May 26, 2015 | The Jerusalem Post

Analysis: Why Iran’s Failure to Protect Religious Minorities Doesn’t Bode Well For Nuclear Deal

Iranian President Hassan Rouhani’s tenure has been marked by intensified persecution and incarceration of Baha’is, Jews, Christians and Sunni Muslims, according to a new report from the US Commission on International Religious Freedom.

“Since Hassan Rouhani assumed office in August 2013, the number of individuals from religious communities who are in prison because of their beliefs has increased,” it said.

The report raises disturbing questions about Iranian compliance with any nuclear agreement in light of the Islamic Republic’s failure to honor pledges to respect its citizens’ basic human rights. Rouhani in 2013 committed himself to a concrete guarantee of human rights. His country’s foreign minister, Javad Zarif, stressed in May that “we don’t jail people for their opinions.”
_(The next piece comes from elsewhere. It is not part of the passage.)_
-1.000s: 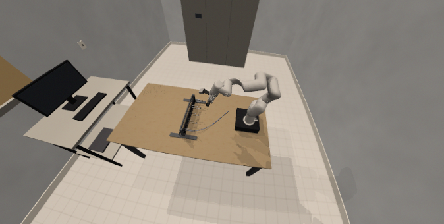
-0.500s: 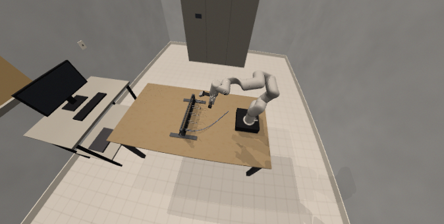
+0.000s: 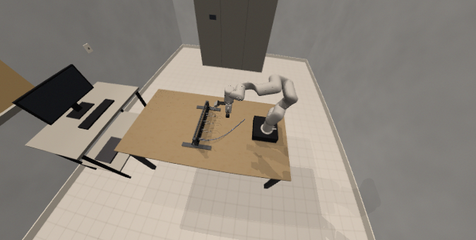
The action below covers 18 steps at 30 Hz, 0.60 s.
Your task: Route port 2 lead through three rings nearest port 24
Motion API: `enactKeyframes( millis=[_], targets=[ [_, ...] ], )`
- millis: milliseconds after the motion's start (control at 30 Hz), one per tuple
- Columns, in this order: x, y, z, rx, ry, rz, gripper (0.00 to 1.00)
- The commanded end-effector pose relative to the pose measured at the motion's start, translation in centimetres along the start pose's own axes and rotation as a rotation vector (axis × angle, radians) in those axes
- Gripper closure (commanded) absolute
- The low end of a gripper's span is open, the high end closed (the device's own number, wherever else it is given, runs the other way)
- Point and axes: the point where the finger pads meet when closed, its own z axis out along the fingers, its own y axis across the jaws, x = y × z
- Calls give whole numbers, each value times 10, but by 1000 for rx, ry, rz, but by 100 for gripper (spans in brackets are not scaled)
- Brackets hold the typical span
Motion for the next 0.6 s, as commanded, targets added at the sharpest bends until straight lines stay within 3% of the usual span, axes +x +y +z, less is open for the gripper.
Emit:
enactKeyframes(
  millis=[0,267,333,567],
  targets=[
    [-3,-2,1,13,-32,-26,0],
    [-3,-2,1,13,-32,-26,0],
    [-6,5,22,18,-38,-173,0],
    [-6,5,22,18,-38,-173,0]
  ],
)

The Commission on International Religious Freedom report states, “non-Muslim minorities – Jews, Armenian and Assyrian Christians, and Zoroastrians – face harassment, intimidation, discrimination, arrests and imprisonment.” The small number of Jews remaining in Iran “can’t hold high office or teach in universities,” Shahrzad Elghanayan, an Iranian Jew from a distinguished family, who fled the Islamic Republic and now lives in Israel and the US and other countries, said in a Washington Post commentary.

The Islamic Republic’s revolutionary founder Ayatollah Ruhollah Khomeini executed Elghanayan’s grandfather Habib Elghanian, one of the country’s leading industrialists.

She wrote, “My grandfather was executed after a 20-minute trial on trumped-up charges that included being a ‘Zionist spy.’” Congressman Ted Deutch (D-Florida) told The Jerusalem Post, “The United States and the international community must continue to condemn Iran’s persecution of religious minorities, including those of the Baha’i faith, the largest non-Muslim religious minority in Iran. That’s why I recently introduced a bipartisan resolution that calls out the Iranian regime for its horrific treatment of the Baha’i community, from confiscating private property to denying students access to higher education.”

Deutch continued, “Regardless of what happens on the nuclear file, sanctions against those responsible for the regime’s most egregious human rights abuses cannot be lifted and if anything should continue to increase.”

On May 14, 2008, Iran arrested seven Baha’i leaders merely for being Baha’is. The regime alleged they provided assistance to Israel and engaged in “spreading corruption on earth.”

Shirin Ebadi, founded of the Tehran-based Defenders of Human Rights Center and the 2003 Nobel Peace Prize laureate, told CNN that Iran should release the Baha’i leaders.

“In the files, in the case basically, there is nothing, no reason that basically convicts them,” she said.

The regime sentenced them to 20 years in prison each.

Writing on his blog last week, Elliott Abrams, a former senior US diplomat, said: “The truth about life in the Islamic Republic is revealed not by the smooth diplomats it sends abroad for international negotiations, but by the suffering of these peaceful and vulnerable citizens.”

Ebadi, an interview with the US-based Pacifica radio in late April, said the only difference between the allegedly moderate Rouhani and his hardcore anti-Western predecessor Mahmoud Ahmadinejad is that “Rouhani smiles more.”

The US, France, UK, Germany, China and Russia have invested considerable energy in crafting an enormously complex deal to stop Iran from building nuclear weapons. While human rights considerations have played no role, the pattern of the regime’s broken promises may have much to tell us about whether Tehran will honor any accord.